• _Task brief_:
Search the records for "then" and copy each line that holds it.

──────── Extracted material ────────

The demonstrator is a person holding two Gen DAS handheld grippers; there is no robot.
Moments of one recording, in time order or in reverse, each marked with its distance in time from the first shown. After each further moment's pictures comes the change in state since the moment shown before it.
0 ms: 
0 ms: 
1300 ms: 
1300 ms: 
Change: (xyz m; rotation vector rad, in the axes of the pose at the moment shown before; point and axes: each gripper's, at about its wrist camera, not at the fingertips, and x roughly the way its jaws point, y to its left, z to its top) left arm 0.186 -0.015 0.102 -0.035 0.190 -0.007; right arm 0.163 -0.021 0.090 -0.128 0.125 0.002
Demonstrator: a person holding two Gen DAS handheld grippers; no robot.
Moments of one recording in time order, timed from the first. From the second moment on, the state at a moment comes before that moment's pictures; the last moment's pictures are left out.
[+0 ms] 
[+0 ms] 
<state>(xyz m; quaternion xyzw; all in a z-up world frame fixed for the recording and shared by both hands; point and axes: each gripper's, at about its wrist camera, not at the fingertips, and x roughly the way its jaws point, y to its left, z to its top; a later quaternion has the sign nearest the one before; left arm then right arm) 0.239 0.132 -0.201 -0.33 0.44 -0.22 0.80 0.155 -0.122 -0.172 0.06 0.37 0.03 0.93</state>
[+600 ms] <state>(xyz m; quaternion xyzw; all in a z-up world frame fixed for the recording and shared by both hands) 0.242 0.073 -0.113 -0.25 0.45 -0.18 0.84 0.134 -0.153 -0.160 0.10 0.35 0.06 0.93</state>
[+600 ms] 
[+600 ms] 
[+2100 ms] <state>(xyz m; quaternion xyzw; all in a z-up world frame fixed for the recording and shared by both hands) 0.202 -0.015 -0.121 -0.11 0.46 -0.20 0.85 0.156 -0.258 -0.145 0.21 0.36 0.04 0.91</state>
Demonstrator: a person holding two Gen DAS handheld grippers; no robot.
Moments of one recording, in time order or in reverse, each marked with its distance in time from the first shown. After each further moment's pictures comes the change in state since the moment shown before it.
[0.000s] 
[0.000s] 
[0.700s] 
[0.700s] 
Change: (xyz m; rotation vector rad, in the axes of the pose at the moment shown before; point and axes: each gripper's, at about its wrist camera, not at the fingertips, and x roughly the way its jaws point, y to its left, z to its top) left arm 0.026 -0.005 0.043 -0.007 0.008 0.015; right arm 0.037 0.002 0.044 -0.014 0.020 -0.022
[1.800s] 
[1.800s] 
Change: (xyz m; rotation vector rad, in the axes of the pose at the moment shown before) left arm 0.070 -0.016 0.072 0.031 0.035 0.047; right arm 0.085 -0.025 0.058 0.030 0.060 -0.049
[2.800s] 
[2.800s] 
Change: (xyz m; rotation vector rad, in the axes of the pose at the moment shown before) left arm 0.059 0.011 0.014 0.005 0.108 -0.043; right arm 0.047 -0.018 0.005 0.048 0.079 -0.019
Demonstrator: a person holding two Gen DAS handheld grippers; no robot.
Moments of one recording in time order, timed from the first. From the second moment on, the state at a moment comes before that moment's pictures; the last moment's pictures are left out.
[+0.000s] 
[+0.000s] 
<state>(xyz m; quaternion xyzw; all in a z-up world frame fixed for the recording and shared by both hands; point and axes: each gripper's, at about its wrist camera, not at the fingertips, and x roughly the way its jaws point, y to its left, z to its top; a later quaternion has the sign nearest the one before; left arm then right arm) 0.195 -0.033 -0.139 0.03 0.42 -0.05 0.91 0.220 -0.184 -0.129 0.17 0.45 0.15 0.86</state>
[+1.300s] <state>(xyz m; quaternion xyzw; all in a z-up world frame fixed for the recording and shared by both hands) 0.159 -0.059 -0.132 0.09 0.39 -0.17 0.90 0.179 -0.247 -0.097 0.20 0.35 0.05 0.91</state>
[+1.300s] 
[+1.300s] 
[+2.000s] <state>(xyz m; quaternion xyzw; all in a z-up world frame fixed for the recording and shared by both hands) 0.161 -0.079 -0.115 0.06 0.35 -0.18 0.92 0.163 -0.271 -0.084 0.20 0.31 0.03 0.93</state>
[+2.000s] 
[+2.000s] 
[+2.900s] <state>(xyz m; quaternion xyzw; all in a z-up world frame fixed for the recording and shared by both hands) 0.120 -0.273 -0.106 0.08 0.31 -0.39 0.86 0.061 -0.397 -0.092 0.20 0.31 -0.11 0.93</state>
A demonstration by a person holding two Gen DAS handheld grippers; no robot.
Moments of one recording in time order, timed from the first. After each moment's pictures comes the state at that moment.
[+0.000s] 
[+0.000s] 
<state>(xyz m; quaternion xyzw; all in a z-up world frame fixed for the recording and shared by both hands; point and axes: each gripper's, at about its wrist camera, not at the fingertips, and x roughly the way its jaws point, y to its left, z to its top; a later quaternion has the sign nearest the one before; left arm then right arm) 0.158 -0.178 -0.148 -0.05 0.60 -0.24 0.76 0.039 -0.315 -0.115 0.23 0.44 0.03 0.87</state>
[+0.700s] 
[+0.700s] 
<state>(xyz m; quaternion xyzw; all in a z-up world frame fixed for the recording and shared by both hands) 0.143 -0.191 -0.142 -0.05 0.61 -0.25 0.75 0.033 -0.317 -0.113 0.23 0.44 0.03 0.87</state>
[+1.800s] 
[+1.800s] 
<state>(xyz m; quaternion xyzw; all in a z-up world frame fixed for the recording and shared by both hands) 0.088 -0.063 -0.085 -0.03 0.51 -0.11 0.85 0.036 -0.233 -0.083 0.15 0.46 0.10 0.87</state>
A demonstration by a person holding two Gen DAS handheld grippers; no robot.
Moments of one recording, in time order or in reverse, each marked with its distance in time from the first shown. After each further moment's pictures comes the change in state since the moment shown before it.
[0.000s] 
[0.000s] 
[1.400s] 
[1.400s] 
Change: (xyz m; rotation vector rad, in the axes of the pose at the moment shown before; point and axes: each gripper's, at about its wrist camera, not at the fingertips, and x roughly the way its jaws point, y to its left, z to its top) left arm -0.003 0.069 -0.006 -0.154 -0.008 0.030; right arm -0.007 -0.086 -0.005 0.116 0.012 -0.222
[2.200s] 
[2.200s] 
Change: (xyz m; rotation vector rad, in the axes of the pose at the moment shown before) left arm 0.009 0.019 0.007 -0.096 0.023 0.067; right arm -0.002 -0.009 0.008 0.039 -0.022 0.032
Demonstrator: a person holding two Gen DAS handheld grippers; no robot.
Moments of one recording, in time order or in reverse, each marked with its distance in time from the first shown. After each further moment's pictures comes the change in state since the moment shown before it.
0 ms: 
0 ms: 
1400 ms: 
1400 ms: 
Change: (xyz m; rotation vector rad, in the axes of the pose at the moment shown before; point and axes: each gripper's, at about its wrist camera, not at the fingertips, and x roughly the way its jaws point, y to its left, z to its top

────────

• _Response box_:
<state>(xyz m; quaternion xyzw; all in a z-up world frame fixed for the recording and shared by both hands; point and axes: each gripper's, at about its wrist camera, not at the fingertips, and x roughly the way its jaws point, y to its left, z to its top; a later quaternion has the sign nearest the one before; left arm then right arm) 0.239 0.132 -0.201 -0.33 0.44 -0.22 0.80 0.155 -0.122 -0.172 0.06 0.37 0.03 0.93</state>
<state>(xyz m; quaternion xyzw; all in a z-up world frame fixed for the recording and shared by both hands; point and axes: each gripper's, at about its wrist camera, not at the fingertips, and x roughly the way its jaws point, y to its left, z to its top; a later quaternion has the sign nearest the one before; left arm then right arm) 0.195 -0.033 -0.139 0.03 0.42 -0.05 0.91 0.220 -0.184 -0.129 0.17 0.45 0.15 0.86</state>
<state>(xyz m; quaternion xyzw; all in a z-up world frame fixed for the recording and shared by both hands; point and axes: each gripper's, at about its wrist camera, not at the fingertips, and x roughly the way its jaws point, y to its left, z to its top; a later quaternion has the sign nearest the one before; left arm then right arm) 0.158 -0.178 -0.148 -0.05 0.60 -0.24 0.76 0.039 -0.315 -0.115 0.23 0.44 0.03 0.87</state>

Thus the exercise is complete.